Task item >> Any picture in the range stays out of the copy; retype exactly the lines from the one with "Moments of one" to the end of the listing.

Supplied data >>

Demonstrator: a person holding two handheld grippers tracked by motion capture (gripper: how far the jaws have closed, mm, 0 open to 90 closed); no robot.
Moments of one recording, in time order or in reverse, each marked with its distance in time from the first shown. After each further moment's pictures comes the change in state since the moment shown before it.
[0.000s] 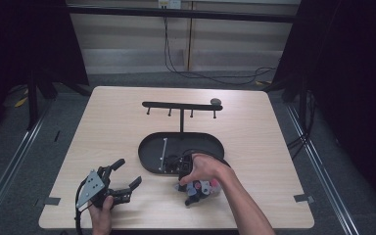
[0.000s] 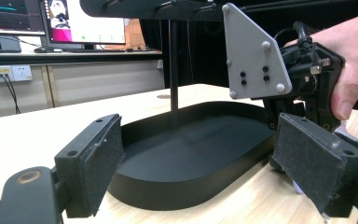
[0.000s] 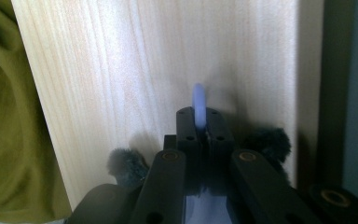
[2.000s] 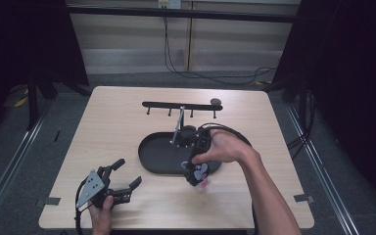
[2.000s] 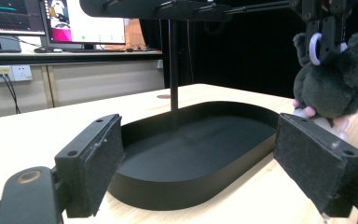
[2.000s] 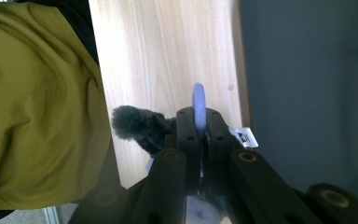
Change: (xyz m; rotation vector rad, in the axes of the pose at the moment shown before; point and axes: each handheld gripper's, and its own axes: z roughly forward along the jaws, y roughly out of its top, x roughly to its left) left arm 0.000 0.000 0.000 -0.002 0.000 -0.001; right arm 0.034 -0.031 -0.118 -0.141 -0.098 0.018
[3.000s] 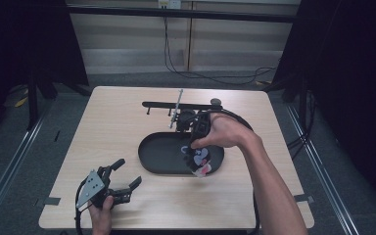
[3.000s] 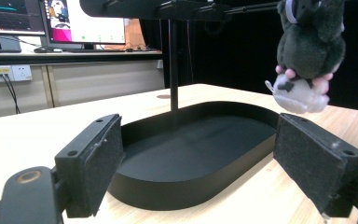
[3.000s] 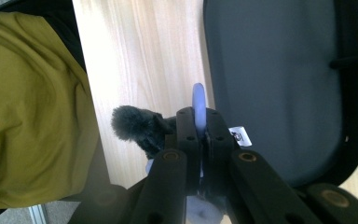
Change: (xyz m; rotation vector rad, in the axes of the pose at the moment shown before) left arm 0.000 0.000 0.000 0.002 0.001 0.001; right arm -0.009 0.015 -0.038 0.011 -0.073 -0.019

Solution to the problem >>
Moments of one recording, in time order or in reverse, each marked with its distance in time from the first shown. After each further moment's pictures comes the change in state since the moment shown before it.
[0.000s] 
[0.000s] 
[0.000s] 
[2.000s] 
[2.000s] 
[2.000s] 
Change: (xyz m; rotation vector rad, in the axes of the pose at the moment shown before; point and axes: each handheld gripper's, and its own axes: z roughly forward along the jaws, y roughly out of its top, x roughly to its left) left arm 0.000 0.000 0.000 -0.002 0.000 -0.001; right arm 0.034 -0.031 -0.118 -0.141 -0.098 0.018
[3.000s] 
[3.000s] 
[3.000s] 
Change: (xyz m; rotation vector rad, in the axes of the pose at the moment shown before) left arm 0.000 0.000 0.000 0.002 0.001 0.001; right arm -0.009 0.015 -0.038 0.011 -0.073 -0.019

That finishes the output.